First, in his 2021 inaugural address, the President must revive and breathe new life into the atrophied American alliance and partner network, and henceforth seize every opportunity to reinforce the message of alliance solidarity. This has to start with the formal alliances; NATO, Japan, Republic of Korea, Australia and New Zealand, Philippines, and Thailand. The latter two will take time, but the others are all keen to repair their damaged relations with their principal security partner and cultural sibling. Important partners such as India, Israel, Jordan, Sweden, Singapore, and many others, including the western hemispheric partners, must come next. These relationships are not transactional; they are existential. Skilled diplomacy carried out by professional diplomats is the critical key. Cool, collegial, and predictable diplomacy based on shared interests, mutual respect, and understanding is the glue that holds alliances and partnerships together, not threats and insults.

The second step is to rebuild a global coalition for democracy and liberal governance through innovative collaboration. NATO and the Group of Seven (G7) are democratic “clubs:” The “quad” consisting of the United States, India, Japan, and Australia is an unofficial grouping of Indo-Pacific democracies. The next administration should rejoin the Open Government Partnership and work through all these groupings to restore faith in the inspirational ideas of individual liberty, egalitarianism, and justice... Joint information and public diplomacy initiatives should be deployed to restore the power of the democratic governance narrative. After all, it is not these concepts that have failed; any failure has been in their implementation. U.S. bilateral relationships need not be hostage to democratic quid pro quos, but democracy should always be a shared aspiration with our allies and partners, and never off the table. Promoting democracy creates a freer world that is safer for Americans.

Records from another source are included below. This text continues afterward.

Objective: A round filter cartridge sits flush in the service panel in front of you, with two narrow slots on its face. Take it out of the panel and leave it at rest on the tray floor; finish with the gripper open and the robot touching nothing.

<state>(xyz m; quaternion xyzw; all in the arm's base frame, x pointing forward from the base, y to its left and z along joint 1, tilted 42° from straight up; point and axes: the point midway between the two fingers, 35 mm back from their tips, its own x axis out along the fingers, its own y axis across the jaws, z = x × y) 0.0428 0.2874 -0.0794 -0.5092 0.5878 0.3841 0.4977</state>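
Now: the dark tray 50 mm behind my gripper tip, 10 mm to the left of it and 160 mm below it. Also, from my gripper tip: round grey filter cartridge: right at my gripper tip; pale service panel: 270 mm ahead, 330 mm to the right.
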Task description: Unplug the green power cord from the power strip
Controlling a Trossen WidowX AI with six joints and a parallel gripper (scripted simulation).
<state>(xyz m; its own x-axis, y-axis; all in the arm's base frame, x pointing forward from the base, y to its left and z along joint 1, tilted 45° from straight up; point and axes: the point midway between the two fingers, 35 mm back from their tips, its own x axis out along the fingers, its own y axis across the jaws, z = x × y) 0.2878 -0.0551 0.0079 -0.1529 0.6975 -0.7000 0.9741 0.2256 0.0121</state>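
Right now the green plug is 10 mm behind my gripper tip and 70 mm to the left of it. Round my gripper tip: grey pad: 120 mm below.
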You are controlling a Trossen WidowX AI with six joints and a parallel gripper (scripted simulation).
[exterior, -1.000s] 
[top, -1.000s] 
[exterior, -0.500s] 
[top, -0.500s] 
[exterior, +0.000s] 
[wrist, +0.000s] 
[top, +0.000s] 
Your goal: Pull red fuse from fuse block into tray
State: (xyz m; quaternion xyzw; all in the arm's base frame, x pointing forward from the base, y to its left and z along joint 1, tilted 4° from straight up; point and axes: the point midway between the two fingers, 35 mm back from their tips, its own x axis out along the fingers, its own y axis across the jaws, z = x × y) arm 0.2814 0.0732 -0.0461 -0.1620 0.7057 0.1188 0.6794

Finally, the economic vibrancy of the liberal world order must be restored through trade. The new administration should immediately resume a leading role in the World Trade Organization, rejoin the Trans-Pacific Partnership, revive the Transatlantic Trade and Investment Partnership, and explore free trade agreements with other key partners such as India. Draconian trade wars with allies and partners are a painful own goal. Retributive trade penalties simply drive our allies and partners away at a time when we need them the most. These economic threats and actions should cease immediately. Economic competition, trade imbalances, and disagreements with allies and partners are inevitable but can be resolved through diplomacy. Trade with our adversaries—China, Russia, Iran, Venezuela—is another story, but trading with our allies and partners without rancor is a shared benefit that strengthens us.

Today there is no national security challenge on anyone’s radar that can be met without our allies and partners, be it great power competition, global terrorism, transnational organized crime, or rogue states, let alone climate change or global pandemics.

If the next administration in Washington were to seize the opportunities in these proposed initiatives, there is reason to hope for a long future for the liberal world order. Despite the recent barrage of lamentation, the world’s most highly regarded educational systems, the most dynamic businesses, and the greatest promise for life, liberty, and the pursuit of happiness reside within the domain of the liberal world order. It yet has much promise and great expectations if we rise to the challenge.